Criação de micro temporada é a grande diferença relativamente a 2016
Para Tela Leão a grande diferença do projecto, comparativamente a 2016, foi a criação de uma micro temporada. “Um dos objectivos do programa 365 Algarve para este ano era promover a auto-sustentabilidade dos projectos e nós tentámos fazer isso através da criação de uma micro temporada, fazendo com que as apresentações artísticas e os espectáculos se repetissem por duas ou três vezes e não se realizassem apenas uma só vez, e também através da cobrança de bilhetes para assistir aos espectáculos”.
A responsável pelo projecto garantiu ao Cultura.Sul que “o balanço desta terceira edição é muito positivo, especialmente devido à grande quantidade de novas criações que surgiram daqui e ao ligeiro aumento de público relativamente ao ano anterior” mas, apesar disso, nota ainda muita resistência por parte do público local no que respeita ao facto das entradas para os espectáculos serem pagas.
Projecto cultural aposta no artista local
A aposta nos artistas locais ainda é escassa e isso faz com que não existam condições para que esses artistas se tornem profissionais e consigam viver só da arte enquanto profissão. Actualmente, “quase todos os artistas locais têm outras profissões que os sustentam e arte é apenas um hobby, sendo que a falta de tempo para ensaiar faz com que sejam necessários vários anos a trabalhar e ensaiar um mesmo espectáculo para que este fique finalmente em condições para ser apresentado”, refere Tela Leão.
Acreditando que se pode contrariar este facto, a aposta desta iniciativa é fundamentalmente no artista local, sempre através da obra de Álvaro de Campos, nas mais diversas expressões artísticas. Tela Leão define o projecto como “um desafio bonito que funciona como um laboratório onde são produzidos novos produtos culturais que saem daqui prontos para novos desafios e preparados para apresentar os seus projectos e tentar vendê-los e apresentá-los noutros palcos de maiores dimensões”.

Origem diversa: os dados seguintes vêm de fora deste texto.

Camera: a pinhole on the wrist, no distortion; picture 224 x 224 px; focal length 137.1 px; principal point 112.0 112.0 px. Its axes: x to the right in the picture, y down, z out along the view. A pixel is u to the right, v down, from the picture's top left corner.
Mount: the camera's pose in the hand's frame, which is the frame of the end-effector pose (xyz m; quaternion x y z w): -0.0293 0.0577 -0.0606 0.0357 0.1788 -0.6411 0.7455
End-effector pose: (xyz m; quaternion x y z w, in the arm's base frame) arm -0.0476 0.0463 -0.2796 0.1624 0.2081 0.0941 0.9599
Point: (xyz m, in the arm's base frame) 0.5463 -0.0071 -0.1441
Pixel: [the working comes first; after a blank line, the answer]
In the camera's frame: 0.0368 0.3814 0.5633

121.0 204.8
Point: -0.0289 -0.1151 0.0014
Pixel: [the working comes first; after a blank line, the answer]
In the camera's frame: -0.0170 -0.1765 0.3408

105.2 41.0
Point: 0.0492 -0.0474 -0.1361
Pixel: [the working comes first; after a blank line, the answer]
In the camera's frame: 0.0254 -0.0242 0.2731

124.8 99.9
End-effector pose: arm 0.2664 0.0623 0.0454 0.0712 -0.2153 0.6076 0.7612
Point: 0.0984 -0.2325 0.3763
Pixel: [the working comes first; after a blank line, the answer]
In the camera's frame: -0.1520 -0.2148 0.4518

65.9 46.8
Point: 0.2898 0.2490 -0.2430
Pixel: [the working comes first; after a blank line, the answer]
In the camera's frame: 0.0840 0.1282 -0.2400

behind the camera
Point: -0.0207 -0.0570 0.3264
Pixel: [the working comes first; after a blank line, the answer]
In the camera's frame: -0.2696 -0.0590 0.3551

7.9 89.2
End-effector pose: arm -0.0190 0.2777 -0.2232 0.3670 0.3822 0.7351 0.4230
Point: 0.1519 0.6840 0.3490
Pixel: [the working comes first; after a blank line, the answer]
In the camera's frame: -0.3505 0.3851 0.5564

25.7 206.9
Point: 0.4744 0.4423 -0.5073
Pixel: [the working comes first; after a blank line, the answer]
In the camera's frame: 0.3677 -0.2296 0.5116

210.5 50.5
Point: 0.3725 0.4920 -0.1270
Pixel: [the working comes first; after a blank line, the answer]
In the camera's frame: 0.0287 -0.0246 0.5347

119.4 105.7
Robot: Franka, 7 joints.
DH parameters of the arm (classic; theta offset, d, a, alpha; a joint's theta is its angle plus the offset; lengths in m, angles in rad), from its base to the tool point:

Projecto integra programa turístico-cultural 365 Algarve
Em 2016 o projecto concorreu ao programa 365 Algarve e este ano, além desse apoio, contou também com o apoio da Câmara de Tavira, que já o tinha feito indirectamente no ano anterior, através do apoio dado às associações locais, mas que este ano foi dado ao projecto, em termos logísticos e financeiros. O número de organizações participantes aumentou este ano para 30: A|NAFA Associação; Academia de Música de Tavira; Agrupamento Escolas D. Manuel; ALFA – Algarve Literature & Film Association; Armação do Artista; ARTE Associação Cultural; Arquivo Municipal de Tavira; Banda Musical de Tavira; Casa Álvaro de Campos; Casa das Artes de Tavira; Casa Fernando Pessoa; Castelo de Tavira; Cineclube de Tavira; Clube de Tavira; Corpo de Hoje – Associação Cultural; Escola Secundária de Tavira; Espaço Cultural Leão da Serra; Fado com História; Farmácia Picoito; Fundação Irene Rolo; Igreja da Misericórdia; Mercado da Ribeira; Oficina Bartolomeu dos Santos; Postal do Algarve; Rádio Gilão; Restaurante Álvaro de Campos; Restaurante Gilão; Sociedade Orfeónica de Amadores de Música e Teatro de Tavira – SOAMTT; Semente de Alfarroba Associação Cultural; Tavira D’Artes.
(Cátia Marcelino / Henrique Dias Freire)
(Artigo publicado na edição papel do Caderno Cultura.Sul de Dezembro)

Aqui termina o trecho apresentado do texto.